=== Data provided ===

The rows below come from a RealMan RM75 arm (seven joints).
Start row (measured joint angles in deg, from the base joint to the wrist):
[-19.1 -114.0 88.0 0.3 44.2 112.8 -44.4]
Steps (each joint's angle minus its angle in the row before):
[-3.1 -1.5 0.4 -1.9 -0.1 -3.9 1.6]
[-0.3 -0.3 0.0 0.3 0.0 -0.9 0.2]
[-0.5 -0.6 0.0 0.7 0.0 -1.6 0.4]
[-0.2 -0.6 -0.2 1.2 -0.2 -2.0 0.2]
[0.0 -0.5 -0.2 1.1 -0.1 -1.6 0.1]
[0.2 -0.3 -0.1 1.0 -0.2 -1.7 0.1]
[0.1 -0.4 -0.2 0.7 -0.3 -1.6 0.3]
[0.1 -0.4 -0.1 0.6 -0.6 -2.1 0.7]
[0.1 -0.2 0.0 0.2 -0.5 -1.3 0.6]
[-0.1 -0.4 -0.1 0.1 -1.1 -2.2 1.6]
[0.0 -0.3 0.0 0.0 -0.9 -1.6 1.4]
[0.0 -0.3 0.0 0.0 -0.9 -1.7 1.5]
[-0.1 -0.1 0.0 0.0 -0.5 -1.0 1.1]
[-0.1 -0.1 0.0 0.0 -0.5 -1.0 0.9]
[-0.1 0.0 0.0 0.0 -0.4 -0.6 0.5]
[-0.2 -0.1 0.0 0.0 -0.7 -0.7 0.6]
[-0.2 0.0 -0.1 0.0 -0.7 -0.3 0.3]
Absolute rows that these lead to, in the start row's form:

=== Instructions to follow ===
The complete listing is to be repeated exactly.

=== Output of the task ===
The rows below come from a RealMan RM75 arm (seven joints).
Start row (measured joint angles in deg, from the base joint to the wrist):
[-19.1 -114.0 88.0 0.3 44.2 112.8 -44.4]
Steps (each joint's angle minus its angle in the row before):
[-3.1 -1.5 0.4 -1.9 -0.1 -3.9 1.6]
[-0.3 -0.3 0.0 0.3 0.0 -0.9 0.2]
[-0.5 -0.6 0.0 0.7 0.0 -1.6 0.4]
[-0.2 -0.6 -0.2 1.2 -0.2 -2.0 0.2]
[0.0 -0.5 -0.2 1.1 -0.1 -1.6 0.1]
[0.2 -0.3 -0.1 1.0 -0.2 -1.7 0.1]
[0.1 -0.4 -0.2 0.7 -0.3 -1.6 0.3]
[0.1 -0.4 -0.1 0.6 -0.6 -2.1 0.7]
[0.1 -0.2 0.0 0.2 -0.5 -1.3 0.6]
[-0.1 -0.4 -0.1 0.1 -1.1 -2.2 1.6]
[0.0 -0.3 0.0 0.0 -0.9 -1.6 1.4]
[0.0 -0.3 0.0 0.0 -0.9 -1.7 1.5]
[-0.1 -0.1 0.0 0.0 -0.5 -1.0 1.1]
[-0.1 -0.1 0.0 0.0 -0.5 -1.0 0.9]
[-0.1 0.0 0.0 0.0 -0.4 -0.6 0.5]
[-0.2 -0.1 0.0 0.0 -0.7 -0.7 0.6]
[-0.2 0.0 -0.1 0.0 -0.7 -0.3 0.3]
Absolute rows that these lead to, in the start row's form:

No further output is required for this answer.